Nella mia famiglia ci sono casi di osteoporosi, io ho 35 anni, non sono in menopausa, non ho malattie e sono fisicamente attiva. Devo fare una MOC-DXA?

Non è indicato fare una MOC-DXA prima della menopausa se non ci sono dei fattori di rischio per osteoporosi o malattie che possano esporre a un incremento del rischio di frattura. In caso di familiarità per frattura è invece indicata una valutazione presso un centro specialistico dopo la menopausa.


Sono un pensionato di 69 anni, recentemente ho fatto una MOC-DXA è mi è stata diagnosticata un osteoporosi. Che cosa devo fare? Iniziare una terapia?

L’osteoporosi maschile può essere secondaria a una causa sottostante. Pertanto, così come in altre situazioni, prima di iniziare un trattamento farmacologico è assolutamente necessario fare riferimento a un centro specialistico e eseguire accertamenti atti a porre una diagnosi.


Sofia: “Dottore, è vero che prima si rompe il femore o poi si cade a terra?”

Dott. Rossi: La frattura di femore è prodotta da un trauma, anche lieve, conseguente a una caduta. Pertanto, la comune convinzione che la frattura del femore preceda la caduta non è corretta. Solo in rarissimi casi ciò è ritenuto possibile.


Margherita: “Dottore, i dolori che ho da tutte le parti sono dovuti all’osteoporosi?”

Dott. Rossi: L’osteoporosi è una patologia asintomatica. La presenza di dolore diffuso non rappresenta un campanello d’allarme, tantomeno un sintomo di osteoporosi. Alla presenza di tale sintomatologia è pertanto opportuno consultarsi prima con il medico curante, per individuare gli eventuali accertamenti da eseguire.


Sonia: “Dottore, per la mia osteoporosi dovrei perdere peso?”

Dott. Rossi: Il paziente con osteoporosi dovrebbe mantenere un peso stabile e nella norma, e dovrebbe evitare la magrezza eccessiva che rappresenta invece un fattore di rischio. Una perdita di peso “fai-da-te” che non sia supervisionata da uno specialista potrebbe anche essere controproducente e pericolosa dal punto di vista osseo.

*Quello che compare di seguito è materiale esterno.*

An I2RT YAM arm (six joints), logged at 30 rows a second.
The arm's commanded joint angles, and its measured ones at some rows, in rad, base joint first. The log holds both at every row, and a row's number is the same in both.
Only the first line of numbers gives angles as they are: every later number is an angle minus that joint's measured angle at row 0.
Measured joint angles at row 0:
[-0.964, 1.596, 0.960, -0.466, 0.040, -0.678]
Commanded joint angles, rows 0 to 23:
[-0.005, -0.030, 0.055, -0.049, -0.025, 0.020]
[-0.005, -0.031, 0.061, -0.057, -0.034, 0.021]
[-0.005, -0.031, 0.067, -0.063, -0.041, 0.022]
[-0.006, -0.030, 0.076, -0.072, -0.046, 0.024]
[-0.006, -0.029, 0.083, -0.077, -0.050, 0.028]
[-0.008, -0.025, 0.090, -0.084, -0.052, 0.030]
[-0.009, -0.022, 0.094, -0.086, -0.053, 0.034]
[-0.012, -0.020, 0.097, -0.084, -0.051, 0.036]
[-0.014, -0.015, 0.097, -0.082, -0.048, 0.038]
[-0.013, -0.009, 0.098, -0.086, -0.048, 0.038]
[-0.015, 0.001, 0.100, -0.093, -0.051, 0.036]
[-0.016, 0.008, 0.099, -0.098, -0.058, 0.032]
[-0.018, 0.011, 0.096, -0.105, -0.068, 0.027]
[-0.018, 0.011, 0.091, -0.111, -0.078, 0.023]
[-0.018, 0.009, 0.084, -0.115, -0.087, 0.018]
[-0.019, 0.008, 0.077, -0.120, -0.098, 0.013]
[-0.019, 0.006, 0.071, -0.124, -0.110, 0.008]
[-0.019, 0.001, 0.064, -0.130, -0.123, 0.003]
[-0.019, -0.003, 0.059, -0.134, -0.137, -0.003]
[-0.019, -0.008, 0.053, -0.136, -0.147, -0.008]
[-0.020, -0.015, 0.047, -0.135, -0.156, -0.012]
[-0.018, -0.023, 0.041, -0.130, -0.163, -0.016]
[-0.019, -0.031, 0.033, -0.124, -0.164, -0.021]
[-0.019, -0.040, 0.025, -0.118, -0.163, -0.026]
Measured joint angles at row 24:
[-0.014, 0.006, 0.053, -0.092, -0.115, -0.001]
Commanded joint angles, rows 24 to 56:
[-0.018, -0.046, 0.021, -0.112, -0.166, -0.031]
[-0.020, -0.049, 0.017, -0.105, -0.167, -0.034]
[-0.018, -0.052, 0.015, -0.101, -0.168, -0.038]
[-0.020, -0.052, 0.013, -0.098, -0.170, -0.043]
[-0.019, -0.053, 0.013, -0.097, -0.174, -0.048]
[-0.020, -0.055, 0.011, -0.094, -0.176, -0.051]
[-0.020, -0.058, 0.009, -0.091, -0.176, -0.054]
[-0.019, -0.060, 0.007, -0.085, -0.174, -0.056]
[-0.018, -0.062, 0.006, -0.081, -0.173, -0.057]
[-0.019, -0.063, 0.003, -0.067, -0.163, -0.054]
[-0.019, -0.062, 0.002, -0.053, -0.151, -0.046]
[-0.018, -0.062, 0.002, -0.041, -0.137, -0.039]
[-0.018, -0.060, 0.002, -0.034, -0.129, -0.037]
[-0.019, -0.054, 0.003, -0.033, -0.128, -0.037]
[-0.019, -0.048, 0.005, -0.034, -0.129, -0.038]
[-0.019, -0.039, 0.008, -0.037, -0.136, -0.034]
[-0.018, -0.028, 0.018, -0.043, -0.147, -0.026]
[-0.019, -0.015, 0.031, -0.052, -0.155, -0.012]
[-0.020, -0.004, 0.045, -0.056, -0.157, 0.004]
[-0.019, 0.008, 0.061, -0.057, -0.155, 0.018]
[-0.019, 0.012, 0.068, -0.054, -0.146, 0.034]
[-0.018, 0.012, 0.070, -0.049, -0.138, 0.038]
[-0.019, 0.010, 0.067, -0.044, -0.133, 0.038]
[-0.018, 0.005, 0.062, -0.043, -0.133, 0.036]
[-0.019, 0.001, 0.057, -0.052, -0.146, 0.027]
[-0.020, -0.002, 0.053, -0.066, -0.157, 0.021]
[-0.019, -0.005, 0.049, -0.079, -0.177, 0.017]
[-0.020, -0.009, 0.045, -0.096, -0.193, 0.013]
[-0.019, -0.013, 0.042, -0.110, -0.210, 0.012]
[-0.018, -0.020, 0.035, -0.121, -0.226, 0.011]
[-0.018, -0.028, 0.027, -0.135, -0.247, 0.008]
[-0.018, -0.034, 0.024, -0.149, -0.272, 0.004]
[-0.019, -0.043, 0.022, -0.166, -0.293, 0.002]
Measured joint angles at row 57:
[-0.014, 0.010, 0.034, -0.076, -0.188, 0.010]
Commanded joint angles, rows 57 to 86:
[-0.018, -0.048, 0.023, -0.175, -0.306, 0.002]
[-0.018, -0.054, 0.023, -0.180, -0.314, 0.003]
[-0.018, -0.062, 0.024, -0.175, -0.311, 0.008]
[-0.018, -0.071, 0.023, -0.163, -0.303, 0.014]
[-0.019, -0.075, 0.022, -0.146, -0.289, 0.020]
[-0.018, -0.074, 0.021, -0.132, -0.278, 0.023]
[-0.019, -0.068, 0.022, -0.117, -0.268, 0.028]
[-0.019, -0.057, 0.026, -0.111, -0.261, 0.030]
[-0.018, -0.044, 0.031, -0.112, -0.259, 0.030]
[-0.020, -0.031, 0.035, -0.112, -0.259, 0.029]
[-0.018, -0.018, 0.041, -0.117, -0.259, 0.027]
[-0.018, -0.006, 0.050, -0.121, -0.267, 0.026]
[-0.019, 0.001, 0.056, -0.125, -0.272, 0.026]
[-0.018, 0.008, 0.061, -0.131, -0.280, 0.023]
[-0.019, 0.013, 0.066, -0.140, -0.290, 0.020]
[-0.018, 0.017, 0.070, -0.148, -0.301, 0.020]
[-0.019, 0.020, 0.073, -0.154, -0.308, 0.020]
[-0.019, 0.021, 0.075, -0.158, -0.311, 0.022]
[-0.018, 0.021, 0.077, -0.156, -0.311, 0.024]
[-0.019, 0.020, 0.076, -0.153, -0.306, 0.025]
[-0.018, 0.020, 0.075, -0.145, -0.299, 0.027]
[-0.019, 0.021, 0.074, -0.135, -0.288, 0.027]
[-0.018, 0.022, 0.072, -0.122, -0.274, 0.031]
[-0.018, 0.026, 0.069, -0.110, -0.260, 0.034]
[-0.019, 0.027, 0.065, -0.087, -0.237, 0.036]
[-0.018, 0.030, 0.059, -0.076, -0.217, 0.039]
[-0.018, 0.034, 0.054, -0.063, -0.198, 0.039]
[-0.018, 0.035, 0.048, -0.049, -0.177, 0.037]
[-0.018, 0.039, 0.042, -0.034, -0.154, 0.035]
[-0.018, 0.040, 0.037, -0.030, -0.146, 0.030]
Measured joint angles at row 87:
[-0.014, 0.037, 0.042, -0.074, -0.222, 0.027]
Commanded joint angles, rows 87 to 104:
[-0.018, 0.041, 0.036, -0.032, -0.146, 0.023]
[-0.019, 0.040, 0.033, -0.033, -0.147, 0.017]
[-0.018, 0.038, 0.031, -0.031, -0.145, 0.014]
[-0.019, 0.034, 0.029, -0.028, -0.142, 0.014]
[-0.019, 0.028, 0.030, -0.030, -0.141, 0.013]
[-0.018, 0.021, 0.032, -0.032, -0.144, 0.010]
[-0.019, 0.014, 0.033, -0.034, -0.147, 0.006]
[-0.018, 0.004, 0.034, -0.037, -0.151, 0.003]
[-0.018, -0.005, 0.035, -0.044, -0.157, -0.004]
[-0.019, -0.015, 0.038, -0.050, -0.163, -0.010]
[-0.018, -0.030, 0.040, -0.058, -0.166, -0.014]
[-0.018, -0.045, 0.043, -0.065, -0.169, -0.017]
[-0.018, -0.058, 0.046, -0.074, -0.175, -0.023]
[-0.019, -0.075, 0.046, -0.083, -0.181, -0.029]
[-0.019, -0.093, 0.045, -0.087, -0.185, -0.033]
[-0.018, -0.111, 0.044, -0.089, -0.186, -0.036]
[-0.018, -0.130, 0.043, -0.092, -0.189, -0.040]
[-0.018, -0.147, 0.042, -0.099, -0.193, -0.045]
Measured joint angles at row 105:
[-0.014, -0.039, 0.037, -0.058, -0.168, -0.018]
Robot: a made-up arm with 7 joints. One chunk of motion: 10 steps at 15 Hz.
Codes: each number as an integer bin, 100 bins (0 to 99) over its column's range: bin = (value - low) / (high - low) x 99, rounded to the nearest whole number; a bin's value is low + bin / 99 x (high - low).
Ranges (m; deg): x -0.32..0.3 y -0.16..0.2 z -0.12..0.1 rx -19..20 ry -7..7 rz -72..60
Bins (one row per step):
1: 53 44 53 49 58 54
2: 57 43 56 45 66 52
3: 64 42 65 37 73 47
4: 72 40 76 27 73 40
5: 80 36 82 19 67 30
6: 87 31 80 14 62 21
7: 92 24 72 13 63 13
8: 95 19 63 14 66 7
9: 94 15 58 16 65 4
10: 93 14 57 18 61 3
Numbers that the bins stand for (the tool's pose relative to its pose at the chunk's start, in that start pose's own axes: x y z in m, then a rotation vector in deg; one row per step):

Mirella: “Dottore, se mangio troppi latticini rischio di avere i calcoli ai reni?”

Dott. Rossi: Una dieta ricca di calcio non rappresenta un fattore di rischio per calcolosi renale. Anzi, è verosimile che il calcio degli alimenti possa ridurre il rischio di calcoli, producendo una riduzione dell’assorbimento intestinale degli ossalati (che invece possono facilitare la calcolosi). In persone predisposte invece, i supplementi di calcio possono aumentare il rischio di calcoli renali.